#### To do
Make an exact copy of every entry, leaving the pictures out.

#### Materials provided

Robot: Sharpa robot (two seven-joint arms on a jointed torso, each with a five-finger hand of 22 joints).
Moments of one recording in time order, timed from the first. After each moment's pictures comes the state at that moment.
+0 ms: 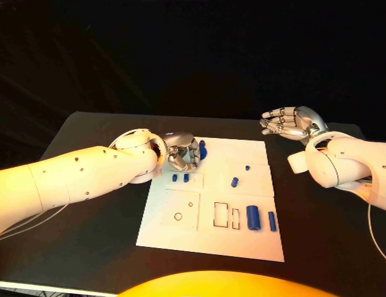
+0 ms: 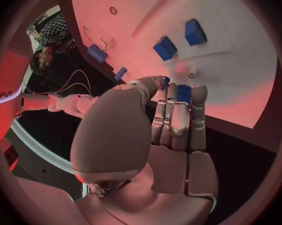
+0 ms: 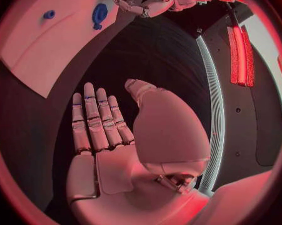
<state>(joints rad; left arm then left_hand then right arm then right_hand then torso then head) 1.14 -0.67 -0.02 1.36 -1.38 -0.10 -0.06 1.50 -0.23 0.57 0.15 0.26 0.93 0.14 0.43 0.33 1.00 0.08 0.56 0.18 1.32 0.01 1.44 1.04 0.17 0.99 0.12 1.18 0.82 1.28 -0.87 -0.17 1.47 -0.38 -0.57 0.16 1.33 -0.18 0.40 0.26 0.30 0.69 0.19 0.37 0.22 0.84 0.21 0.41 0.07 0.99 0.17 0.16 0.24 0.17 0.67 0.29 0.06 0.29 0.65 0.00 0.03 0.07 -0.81</state>
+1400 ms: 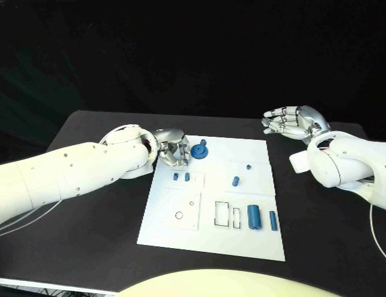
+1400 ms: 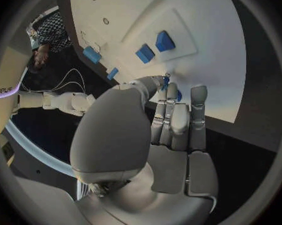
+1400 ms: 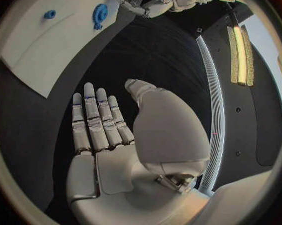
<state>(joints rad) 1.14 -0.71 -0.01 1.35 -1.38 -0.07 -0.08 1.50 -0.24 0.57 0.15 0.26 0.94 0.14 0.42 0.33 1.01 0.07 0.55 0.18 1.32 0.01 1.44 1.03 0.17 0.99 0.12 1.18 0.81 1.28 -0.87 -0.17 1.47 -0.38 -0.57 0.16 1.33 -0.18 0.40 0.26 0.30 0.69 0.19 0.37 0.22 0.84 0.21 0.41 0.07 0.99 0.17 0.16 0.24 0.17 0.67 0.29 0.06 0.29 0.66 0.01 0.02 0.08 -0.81</state>
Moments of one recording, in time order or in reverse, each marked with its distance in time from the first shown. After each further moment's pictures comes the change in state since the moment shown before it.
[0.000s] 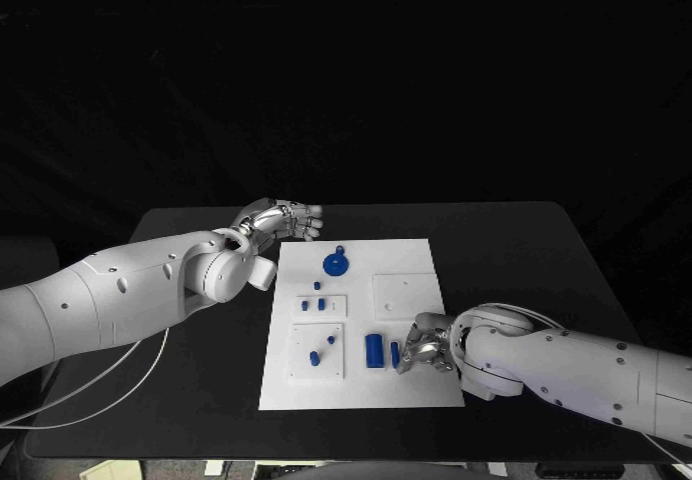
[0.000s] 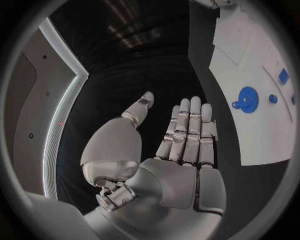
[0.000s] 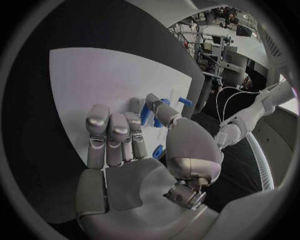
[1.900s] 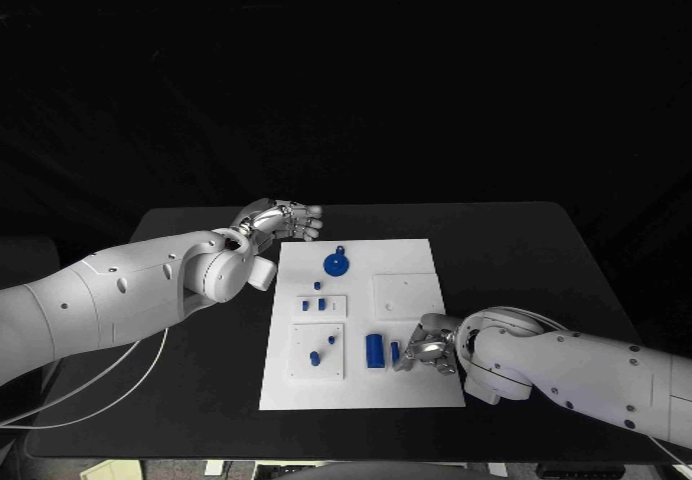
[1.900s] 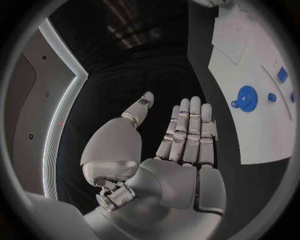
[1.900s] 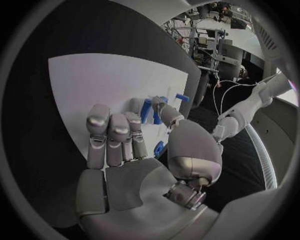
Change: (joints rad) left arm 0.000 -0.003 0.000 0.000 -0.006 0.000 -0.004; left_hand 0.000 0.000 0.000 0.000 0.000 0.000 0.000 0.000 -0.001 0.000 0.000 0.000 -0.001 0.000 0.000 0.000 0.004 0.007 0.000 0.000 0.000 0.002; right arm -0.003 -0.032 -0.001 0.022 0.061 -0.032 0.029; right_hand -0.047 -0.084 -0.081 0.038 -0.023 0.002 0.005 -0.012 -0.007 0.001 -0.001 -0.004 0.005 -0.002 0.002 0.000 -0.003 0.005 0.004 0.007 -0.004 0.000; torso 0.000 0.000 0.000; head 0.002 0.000
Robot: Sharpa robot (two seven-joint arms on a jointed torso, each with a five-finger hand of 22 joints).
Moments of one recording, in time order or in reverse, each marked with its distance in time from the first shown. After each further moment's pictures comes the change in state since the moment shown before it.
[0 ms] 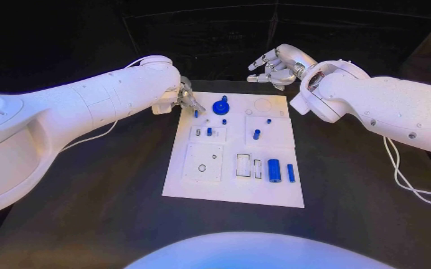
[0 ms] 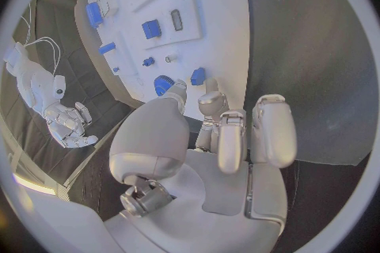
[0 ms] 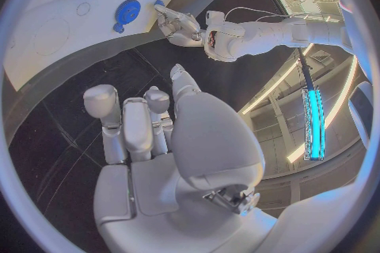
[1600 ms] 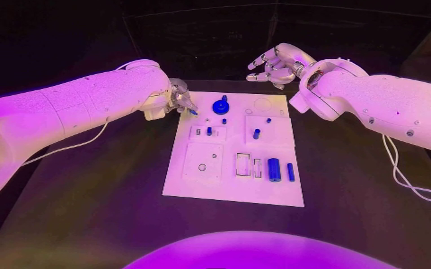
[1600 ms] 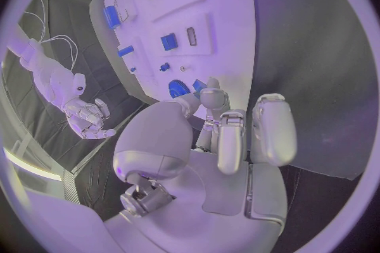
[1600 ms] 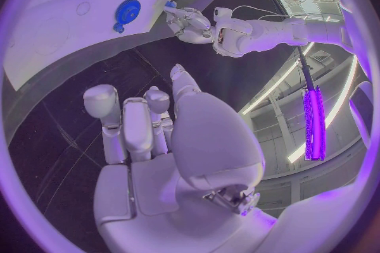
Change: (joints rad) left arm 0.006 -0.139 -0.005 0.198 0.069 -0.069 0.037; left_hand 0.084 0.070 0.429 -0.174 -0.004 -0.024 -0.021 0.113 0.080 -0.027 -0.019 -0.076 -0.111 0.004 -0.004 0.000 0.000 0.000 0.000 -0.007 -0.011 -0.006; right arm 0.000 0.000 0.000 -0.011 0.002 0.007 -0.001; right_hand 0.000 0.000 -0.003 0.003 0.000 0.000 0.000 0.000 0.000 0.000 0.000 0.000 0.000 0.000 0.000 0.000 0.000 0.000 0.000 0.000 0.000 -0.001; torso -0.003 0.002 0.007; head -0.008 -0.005
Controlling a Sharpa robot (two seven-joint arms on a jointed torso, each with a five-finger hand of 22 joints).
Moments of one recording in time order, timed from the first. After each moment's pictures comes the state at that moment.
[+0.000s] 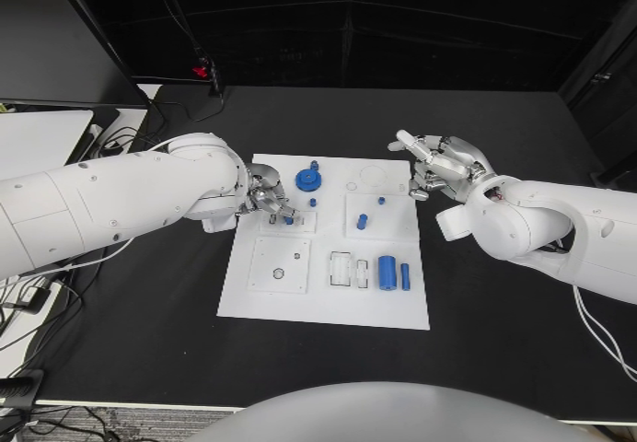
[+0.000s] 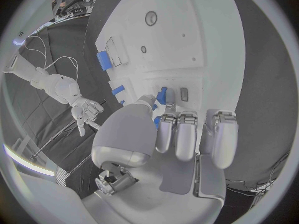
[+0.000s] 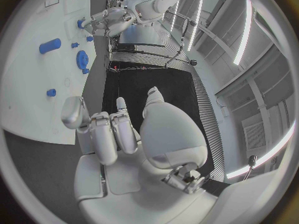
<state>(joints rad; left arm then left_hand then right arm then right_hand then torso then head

#### Completed task
Robot: Sharpa robot (two seven-joint arms on a jointed torso, each with a five-finger hand of 22 joints).
Moments of one recording in time order, timed from the first. After each moment's pictures comes the state at that moment.
+0 ms: 
+0 ms: 
+0 ms: 
<state>(joints rad; left arm then left_hand then right arm then right_hand then torso then head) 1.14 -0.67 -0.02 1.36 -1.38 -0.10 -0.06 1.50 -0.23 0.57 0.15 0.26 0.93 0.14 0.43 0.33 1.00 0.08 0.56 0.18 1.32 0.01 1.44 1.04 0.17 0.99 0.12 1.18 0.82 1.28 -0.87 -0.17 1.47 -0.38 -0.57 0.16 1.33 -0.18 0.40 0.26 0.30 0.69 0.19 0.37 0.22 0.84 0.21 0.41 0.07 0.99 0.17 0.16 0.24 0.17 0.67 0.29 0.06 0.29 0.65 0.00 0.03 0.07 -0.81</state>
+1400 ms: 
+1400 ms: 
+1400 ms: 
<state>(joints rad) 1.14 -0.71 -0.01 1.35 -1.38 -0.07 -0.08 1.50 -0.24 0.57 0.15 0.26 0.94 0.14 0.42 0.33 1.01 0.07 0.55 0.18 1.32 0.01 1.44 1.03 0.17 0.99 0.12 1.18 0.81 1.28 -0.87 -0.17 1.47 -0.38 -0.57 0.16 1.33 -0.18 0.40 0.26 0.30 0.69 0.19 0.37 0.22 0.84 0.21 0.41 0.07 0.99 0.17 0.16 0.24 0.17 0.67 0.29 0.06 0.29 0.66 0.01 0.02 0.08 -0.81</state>
Moments of one recording, in time order or in reverse, each marked with its distance in time from the first shown. After each further moment's pictures comes the change in state since the moment shown before it.
[0.000s] 
[0.000s] 
[0.000s] 
[1.900s] 
[1.900s] 
[1.900s] 
Change: (joints rad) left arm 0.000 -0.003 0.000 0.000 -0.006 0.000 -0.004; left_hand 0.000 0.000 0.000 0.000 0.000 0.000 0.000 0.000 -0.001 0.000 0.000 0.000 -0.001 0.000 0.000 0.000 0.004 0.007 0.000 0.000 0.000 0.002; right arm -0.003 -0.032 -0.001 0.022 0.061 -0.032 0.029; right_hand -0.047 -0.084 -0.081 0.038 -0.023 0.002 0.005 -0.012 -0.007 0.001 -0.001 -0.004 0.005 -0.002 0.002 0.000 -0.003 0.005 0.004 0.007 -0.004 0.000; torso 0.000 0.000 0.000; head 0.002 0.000
Robot: Sharpa robot (two seven-joint arms on a jointed torso, each with a five-finger hand of 22 joints).
Moments of one recording, in time order or in reverse, each marked with its distance in time from the first shown. After each further moment's pictures comes the change in state since the moment shown before it.
[0 ms] 
[0 ms] 
[0 ms] 
[1600 ms] 
[1600 ms] 
[1600 ms] 
Change: (joints rad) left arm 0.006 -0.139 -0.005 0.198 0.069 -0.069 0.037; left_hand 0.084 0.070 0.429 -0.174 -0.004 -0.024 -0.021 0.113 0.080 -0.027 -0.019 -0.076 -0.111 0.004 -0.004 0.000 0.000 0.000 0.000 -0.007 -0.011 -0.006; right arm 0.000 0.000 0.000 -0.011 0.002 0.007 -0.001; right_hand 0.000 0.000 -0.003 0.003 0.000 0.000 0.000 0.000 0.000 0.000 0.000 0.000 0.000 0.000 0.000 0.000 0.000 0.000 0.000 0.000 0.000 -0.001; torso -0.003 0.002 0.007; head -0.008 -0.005
Controlling a Sharpa robot (two seven-joint arms on a jointed torso, each with a five-finger hand of 22 joints).
Moments of one recording in time order, timed from the first. After each moment's pictures comes the state at that moment.
[+0.000s] 
[+0.000s] 
[+0.000s] 
<state>(joints rad; left arm then left_hand then right arm then right_hand then torso then head

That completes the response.